** YOUR OBJECTIVE **
The answer should be one number only, namely how many lines of the records hold the word "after".

** INPUT **
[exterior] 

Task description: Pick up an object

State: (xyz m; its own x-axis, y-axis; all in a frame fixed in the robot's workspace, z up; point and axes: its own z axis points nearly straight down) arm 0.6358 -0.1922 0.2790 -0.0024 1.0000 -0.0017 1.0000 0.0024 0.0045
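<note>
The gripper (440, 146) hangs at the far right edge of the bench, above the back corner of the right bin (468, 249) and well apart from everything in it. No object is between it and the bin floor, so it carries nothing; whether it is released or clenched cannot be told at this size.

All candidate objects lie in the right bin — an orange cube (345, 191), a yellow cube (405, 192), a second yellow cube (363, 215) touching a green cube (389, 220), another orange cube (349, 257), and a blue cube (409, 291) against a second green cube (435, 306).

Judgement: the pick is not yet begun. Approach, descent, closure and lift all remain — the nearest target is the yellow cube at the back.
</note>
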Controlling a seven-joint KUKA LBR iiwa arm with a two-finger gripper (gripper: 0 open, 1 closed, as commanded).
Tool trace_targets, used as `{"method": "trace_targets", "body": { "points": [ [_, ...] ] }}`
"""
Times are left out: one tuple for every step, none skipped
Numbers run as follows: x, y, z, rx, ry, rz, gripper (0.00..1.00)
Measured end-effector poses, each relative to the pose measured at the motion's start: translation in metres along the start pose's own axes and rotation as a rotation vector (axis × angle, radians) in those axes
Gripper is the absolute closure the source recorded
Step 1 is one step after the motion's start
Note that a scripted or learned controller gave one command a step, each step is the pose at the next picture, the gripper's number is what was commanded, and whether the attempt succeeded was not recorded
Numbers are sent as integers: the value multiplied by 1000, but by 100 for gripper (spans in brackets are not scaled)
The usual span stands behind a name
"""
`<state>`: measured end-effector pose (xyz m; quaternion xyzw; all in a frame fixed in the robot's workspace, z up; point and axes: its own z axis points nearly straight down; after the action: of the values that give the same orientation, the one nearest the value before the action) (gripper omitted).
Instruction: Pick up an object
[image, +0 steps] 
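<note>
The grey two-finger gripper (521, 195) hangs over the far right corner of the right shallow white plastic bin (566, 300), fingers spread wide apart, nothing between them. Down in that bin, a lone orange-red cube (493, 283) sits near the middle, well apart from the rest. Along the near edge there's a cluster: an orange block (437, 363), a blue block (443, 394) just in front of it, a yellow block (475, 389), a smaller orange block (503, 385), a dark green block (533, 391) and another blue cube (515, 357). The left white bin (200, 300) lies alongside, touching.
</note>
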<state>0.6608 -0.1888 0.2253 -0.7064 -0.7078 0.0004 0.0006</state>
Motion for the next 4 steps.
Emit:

** OUTPUT OF THE TASK **
2